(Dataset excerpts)
Start of Block

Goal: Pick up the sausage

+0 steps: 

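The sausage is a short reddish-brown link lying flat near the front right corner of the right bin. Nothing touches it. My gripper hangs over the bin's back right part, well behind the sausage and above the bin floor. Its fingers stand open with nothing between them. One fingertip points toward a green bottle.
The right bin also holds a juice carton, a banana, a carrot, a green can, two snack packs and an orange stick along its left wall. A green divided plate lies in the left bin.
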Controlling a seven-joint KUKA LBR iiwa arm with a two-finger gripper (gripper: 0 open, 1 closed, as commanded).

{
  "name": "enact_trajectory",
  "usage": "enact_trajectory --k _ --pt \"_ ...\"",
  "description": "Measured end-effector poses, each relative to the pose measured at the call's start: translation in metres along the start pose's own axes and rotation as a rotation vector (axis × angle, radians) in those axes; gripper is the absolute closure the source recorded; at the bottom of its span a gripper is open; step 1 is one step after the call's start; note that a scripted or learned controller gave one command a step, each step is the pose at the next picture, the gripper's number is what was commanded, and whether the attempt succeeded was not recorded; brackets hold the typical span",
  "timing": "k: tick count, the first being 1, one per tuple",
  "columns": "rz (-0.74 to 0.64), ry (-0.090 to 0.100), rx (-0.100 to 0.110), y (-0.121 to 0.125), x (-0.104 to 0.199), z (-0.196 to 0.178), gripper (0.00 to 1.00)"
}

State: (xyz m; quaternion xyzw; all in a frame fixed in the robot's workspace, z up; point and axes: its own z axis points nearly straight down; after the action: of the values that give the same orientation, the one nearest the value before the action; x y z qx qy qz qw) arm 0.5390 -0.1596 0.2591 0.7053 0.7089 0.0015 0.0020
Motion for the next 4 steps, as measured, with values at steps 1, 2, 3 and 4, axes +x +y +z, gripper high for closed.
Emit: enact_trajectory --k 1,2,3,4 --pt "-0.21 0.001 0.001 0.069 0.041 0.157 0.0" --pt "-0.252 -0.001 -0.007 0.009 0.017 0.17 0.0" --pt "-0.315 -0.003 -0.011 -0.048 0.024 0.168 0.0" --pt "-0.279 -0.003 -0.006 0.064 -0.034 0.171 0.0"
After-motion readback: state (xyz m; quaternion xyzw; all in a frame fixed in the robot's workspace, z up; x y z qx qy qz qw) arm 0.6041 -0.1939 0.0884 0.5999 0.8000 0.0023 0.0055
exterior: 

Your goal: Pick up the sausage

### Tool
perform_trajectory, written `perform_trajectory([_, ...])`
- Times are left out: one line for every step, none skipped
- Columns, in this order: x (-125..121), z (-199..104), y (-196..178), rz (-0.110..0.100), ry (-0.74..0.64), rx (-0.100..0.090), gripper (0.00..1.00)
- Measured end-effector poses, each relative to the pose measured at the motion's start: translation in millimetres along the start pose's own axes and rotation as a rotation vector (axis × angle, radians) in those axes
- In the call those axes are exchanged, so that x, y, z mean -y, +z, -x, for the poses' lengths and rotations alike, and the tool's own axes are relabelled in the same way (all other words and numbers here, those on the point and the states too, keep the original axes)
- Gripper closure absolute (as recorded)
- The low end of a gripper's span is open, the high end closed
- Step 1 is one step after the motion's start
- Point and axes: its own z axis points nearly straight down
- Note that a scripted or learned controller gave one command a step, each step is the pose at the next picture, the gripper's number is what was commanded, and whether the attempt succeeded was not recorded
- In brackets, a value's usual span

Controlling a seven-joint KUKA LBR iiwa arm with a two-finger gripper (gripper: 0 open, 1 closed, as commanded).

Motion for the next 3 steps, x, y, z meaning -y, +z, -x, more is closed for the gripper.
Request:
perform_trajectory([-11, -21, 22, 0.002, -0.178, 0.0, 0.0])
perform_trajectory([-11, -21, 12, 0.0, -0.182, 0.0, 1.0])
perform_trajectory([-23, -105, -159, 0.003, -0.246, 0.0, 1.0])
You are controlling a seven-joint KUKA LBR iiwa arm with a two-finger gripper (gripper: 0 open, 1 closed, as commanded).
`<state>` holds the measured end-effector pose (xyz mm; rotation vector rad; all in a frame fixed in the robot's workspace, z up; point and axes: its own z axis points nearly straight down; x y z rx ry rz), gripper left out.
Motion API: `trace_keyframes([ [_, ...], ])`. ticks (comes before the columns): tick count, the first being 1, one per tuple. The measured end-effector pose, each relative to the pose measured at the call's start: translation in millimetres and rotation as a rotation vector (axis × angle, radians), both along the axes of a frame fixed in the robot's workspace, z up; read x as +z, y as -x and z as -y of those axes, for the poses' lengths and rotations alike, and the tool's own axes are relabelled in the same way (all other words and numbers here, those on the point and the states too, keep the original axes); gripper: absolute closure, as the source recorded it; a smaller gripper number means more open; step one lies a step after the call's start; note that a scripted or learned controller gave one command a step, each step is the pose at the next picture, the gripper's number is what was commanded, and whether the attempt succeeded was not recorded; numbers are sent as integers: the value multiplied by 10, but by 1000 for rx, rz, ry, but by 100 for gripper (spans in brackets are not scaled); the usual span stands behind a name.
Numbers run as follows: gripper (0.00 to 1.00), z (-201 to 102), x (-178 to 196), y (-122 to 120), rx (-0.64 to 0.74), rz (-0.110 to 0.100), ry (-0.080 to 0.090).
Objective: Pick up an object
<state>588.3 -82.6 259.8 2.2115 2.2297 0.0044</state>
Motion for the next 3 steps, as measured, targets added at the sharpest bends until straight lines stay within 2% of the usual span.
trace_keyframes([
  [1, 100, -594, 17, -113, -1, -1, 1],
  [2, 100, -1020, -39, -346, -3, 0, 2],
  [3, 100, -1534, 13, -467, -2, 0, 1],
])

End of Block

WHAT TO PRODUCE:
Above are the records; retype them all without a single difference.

EXERCISE SOLUTION:
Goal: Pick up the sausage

+0 steps: 

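The sausage is a short reddish-brown link lying flat near the front right corner of the right bin. Nothing touches it. My gripper hangs over the bin's back right part, well behind the sausage and above the bin floor. Its fingers stand open with nothing between them. One fingertip points toward a green bottle.
The right bin also holds a juice carton, a banana, a carrot, a green can, two snack packs and an orange stick along its left wall. A green divided plate lies in the left bin.
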Controlling a seven-joint KUKA LBR iiwa arm with a two-finger gripper (gripper: 0 open, 1 closed, as commanded).

{
  "name": "enact_trajectory",
  "usage": "enact_trajectory --k _ --pt \"_ ...\"",
  "description": "Measured end-effector poses, each relative to the pose measured at the call's start: translation in metres along the start pose's own axes and rotation as a rotation vector (axis × angle, radians) in those axes; gripper is the absolute closure the source recorded; at the bottom of its span a gripper is open; step 1 is one step after the call's start; note that a scripted or learned controller gave one command a step, each step is the pose at the next picture, the gripper's number is what was commanded, and whether the attempt succeeded was not recorded; brackets hold the typical span",
  "timing": "k: tick count, the first being 1, one per tuple",
  "columns": "rz (-0.74 to 0.64), ry (-0.090 to 0.100), rx (-0.100 to 0.110), y (-0.121 to 0.125), x (-0.104 to 0.199), z (-0.196 to 0.178), gripper (0.00 to 1.00)"
}

State: (xyz m; quaternion xyzw; all in a frame fixed in the robot's workspace, z up; point and axes: its own z axis points nearly straight down; after the action: of the values that give the same orientation, the one nearest the value before the action; x y z qx qy qz qw) arm 0.5390 -0.1596 0.2591 0.7053 0.7089 0.0015 0.0020
Motion for the next 4 steps, as measured, with values at steps 1, 2, 3 and 4, axes +x +y +z, gripper high for closed.
Emit: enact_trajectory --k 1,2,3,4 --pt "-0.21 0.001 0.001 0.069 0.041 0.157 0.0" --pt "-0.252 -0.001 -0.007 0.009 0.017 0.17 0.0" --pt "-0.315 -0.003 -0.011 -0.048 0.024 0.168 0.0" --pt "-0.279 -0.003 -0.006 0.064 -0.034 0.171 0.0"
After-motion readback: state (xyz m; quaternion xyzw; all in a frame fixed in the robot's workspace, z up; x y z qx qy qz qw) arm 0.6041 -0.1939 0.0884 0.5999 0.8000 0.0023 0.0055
exterior: 

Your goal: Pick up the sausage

### Tool
perform_trajectory, written `perform_trajectory([_, ...])`
- Times are left out: one line for every step, none skipped
- Columns, in this order: x (-125..121), z (-199..104), y (-196..178), rz (-0.110..0.100), ry (-0.74..0.64), rx (-0.100..0.090), gripper (0.00..1.00)
- Measured end-effector poses, each relative to the pose measured at the motion's start: translation in millimetres along the start pose's own axes and rotation as a rotation vector (axis × angle, radians) in those axes
- In the call those axes are exchanged, so that x, y, z mean -y, +z, -x, for the poses' lengths and rotations alike, and the tool's own axes are relabelled in the same way (all other words and numbers here, those on the point and the states too, keep the original axes)
- Gripper closure absolute (as recorded)
- The low end of a gripper's span is open, the high end closed
- Step 1 is one step after the motion's start
- Point and axes: its own z axis points nearly straight down
- Note that a scripted or learned controller gave one command a step, each step is the pose at the next picture, the gripper's number is what was commanded, and whether the attempt succeeded was not recorded
- In brackets, a value's usual span

Controlling a seven-joint KUKA LBR iiwa arm with a two-finger gripper (gripper: 0 open, 1 closed, as commanded).

Motion for the next 3 steps, x, y, z meaning -y, +z, -x, more is closed for the gripper.
Request:
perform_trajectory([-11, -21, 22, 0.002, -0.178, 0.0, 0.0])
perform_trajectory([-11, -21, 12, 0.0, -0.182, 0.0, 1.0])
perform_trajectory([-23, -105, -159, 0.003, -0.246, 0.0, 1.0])
You are controlling a seven-joint KUKA LBR iiwa arm with a two-finger gripper (gripper: 0 open, 1 closed, as commanded).
`<state>` holds the measured end-effector pose (xyz mm; rotation vector rad; all in a frame fixed in the robot's workspace, z up; point and axes: its own z axis points nearly straight down; x y z rx ry rz), gripper left out.
Motion API: `trace_keyframes([ [_, ...], ])`. ticks (comes before the columns): tick count, the first being 1, one per tuple. The measured end-effector pose, each relative to the pose measured at the call's start: translation in millimetres and rotation as a rotation vector (axis × angle, radians), both along the axes of a frame fixed in the robot's workspace, z up; read x as +z, y as -x and z as -y of those axes, for the poses' lengths and rotations alike, and the tool's own axes are relabelled in the same way (all other words and numbers here, those on the point and the states too, keep the original axes); gripper: absolute closure, as the source recorded it; a smaller gripper number means more open; step one lies a step after the call's start; note that a scripted or learned controller gave one command a step, each step is the pose at the next picture, the gripper's number is what was commanded, and whether the attempt succeeded was not recorded; numbers are sent as integers: the value multiplied by 10, but by 1000 for rx, rz, ry, but by 100 for gripper (spans in brackets are not scaled); the usual span stands behind a name.
Numbers run as follows: gripper (0.00 to 1.00), z (-201 to 102), x (-178 to 196), y (-122 to 120), rx (-0.64 to 0.74), rz (-0.110 to 0.100), ry (-0.080 to 0.090).
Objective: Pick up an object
<state>588.3 -82.6 259.8 2.2115 2.2297 0.0044</state>
Motion for the next 3 steps, as measured, targets added at the sharpest bends until straight lines stay within 2% of the usual span.
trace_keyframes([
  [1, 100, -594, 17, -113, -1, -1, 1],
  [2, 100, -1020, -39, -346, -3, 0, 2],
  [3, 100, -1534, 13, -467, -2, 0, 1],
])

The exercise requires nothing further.